14ymedio, Havana, 15 June 2022 — The sale of tickets for the Pablo Milanés concert, on June 21 at the National Theater of Cuba, in Havana, turned this Wednesday into a line with an altercation, like so many of those that occur in the capital to buy chicken or oil.
Dozens of people protested at the box office when they received the news that there were no seats left. The box office had only been open for 50 minutes and many of those waiting had been in line since the night before.
The explanation given by the director of the theater, Nereyda López Labrada, is that of the 2,056 seats on the premises, only “stalls and first balcony” seats had been sold to the public, and that the rest had been given to “organizations.”
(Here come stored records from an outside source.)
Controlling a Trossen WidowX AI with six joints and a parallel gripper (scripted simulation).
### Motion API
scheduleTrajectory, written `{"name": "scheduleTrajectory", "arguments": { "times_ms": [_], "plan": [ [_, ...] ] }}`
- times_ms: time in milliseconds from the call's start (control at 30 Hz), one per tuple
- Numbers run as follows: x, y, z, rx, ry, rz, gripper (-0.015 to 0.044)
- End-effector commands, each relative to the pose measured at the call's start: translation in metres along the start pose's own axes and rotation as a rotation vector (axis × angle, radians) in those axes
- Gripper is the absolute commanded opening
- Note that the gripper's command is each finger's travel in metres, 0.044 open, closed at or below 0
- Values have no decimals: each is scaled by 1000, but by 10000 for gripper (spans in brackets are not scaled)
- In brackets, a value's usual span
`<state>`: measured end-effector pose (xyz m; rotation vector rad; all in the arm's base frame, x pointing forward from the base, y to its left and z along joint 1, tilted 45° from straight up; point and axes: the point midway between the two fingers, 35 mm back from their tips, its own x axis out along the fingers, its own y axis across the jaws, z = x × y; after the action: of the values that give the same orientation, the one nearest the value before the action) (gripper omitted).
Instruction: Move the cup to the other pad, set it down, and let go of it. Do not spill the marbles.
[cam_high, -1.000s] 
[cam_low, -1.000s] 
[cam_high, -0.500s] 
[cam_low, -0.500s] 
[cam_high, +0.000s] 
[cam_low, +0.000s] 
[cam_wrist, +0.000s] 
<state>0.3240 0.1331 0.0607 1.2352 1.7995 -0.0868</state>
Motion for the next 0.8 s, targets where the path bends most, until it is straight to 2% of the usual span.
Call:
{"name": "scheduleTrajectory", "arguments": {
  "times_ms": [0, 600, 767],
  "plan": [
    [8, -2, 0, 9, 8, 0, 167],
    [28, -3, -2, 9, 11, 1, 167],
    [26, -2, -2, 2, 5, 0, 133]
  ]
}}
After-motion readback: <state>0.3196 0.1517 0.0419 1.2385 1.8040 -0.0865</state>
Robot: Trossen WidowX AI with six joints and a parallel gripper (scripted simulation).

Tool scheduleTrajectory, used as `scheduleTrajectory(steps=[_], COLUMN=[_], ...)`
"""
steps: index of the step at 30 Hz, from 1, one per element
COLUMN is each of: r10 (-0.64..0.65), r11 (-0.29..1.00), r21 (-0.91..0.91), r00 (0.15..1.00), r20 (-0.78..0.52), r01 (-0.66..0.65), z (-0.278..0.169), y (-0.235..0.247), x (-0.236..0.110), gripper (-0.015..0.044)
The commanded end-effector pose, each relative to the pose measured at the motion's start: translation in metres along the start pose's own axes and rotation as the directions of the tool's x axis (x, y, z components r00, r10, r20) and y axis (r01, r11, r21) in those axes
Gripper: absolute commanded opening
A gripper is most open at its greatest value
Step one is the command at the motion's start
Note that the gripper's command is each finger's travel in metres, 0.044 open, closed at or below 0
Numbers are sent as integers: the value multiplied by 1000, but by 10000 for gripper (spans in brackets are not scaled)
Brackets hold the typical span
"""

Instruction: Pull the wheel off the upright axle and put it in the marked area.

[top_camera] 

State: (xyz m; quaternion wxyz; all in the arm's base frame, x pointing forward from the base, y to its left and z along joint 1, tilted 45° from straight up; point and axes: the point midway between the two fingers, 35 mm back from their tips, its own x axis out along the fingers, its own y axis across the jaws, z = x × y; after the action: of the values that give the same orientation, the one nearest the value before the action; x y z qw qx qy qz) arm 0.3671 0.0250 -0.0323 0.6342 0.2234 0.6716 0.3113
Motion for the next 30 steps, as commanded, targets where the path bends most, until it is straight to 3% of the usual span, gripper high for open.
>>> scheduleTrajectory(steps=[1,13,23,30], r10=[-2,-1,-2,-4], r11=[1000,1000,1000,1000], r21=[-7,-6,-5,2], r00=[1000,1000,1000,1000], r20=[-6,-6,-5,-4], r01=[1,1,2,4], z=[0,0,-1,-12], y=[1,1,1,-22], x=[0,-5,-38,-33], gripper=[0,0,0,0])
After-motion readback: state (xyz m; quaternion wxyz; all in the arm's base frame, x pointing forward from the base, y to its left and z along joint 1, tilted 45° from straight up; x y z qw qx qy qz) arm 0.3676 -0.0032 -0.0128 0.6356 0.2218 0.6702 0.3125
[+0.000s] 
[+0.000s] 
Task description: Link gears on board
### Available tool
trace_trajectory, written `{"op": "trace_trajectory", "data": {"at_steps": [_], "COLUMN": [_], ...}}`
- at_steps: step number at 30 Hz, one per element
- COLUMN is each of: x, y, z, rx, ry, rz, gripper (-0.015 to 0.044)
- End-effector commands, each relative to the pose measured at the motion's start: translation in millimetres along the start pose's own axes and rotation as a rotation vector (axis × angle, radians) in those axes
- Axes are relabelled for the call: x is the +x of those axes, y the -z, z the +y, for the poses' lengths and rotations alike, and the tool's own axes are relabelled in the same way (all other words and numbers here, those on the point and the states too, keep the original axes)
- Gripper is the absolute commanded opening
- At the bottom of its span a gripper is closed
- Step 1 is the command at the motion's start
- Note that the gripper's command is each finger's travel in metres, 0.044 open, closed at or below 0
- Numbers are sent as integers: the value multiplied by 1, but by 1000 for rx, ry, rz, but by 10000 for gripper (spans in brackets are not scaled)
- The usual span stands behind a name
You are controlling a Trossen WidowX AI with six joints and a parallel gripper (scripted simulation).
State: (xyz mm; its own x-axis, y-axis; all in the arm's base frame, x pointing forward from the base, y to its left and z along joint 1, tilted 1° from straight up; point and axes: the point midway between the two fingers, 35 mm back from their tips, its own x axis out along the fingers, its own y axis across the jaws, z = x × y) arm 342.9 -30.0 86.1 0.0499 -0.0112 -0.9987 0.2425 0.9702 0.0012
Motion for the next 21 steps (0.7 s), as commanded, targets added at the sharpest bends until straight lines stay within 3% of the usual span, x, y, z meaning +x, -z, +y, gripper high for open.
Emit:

“The theater at the moment is responsible for the programming because the others have problems,” the official explained to the angry crowd, alluding to the fact that the venue was the only one in the capital that offered shows. Others, like the Karl Marx Theater or the Martí Theater, damaged by the explosion of the nearby Saratoga Hotel on May 6, need repairs.
“We had never been given a case like this,” explained López Labrada, who had previously held the position of general secretary of the National Union of Cultural Workers.
“We knew that this Pablo concert was going to bring about this situation, because it is the only concert that Pablo is going to give, first, because he has health problems,” the woman continued to explain, who was not allowed to finish: “A set of tickets was offered for sale to the public and the other amount was given to organizations.” At that moment, the official’s voice was drowned out by the cries of the people who asked what those “organizations” were.
One man reasoned: “I think there is an entire people wanting to hear him,” and he asked the “organizations” for understanding.
Another woman was less even-tempered, and thought that it was “lack of respect” that he would give a concert mostly to official institutions: “We have grown up with him and he deserves the voice of his people, he has just lost a daughter.”
Between the protests, the director of the theater defended herself, without success: “I also want to tell you that this mass of institutional people are also workers.” The screams rose again above her words.
“I support giving tickets to institutions because we are all workers and we are all Cubans and the institutions can have their capacities reserved but they have to be sold to the public and there must be transparency in the figures,” demanded a young man who spent hours in front of the National Theater box office.
“Many of us are also workers and we leave work to come and buy a ticket. These institutions [referring to the National Theater of Cuba] are public and we all pay for them, no one else maintains them, the people pay for it because it is public money,” the young man added.
Two elderly women in their 80s, who assure that they have never missed a concert by the Cuban artist, were upset. “Pablo Milanés is going to sing. There are difficulties with the tickets that I don’t know what they are,” said one of them, who ended by saying: “I’m waiting to be able to tell Mr. Pablo Milanés: Pablo, I love you.”
The concert is scheduled for next Tuesday at 8:30 pm and tickets cost 40 pesos
Pablo Milanés, who has lived in Spain for some time, was one of the artists who used to be a supporter of the Revolution who spoke forcefully after the repression of the demonstrations on July 11 last year. “I believe in young people, who with the help of all Cubans, must be and will be the engine of change,” said the famous singer-songwriter on his social networks, who described as “irresponsible and absurd” the Cuban government’s use of repression Cuban against the people, “who have sacrificed themselves and given everything for decades to support a regime that in the end what it does is imprison them.”
On May 29, singer-songwriter Carlos Varela offered a performance at the Havana World Music Festival, at the Ciudad Deportiva Coliseum in Havana, where, at several times, attendees chanted the word “freedom.” Specifically, when he finished singing Family Photo and when he was performing Fools’ Fair. At the end of his performance, the singer-songwriter shouted “Long live free Cuba” and thanked the organizers – with Eme Alfonso at the head – of the event, whom he praised for “having the ovaries” to invite him to sing in Cuba.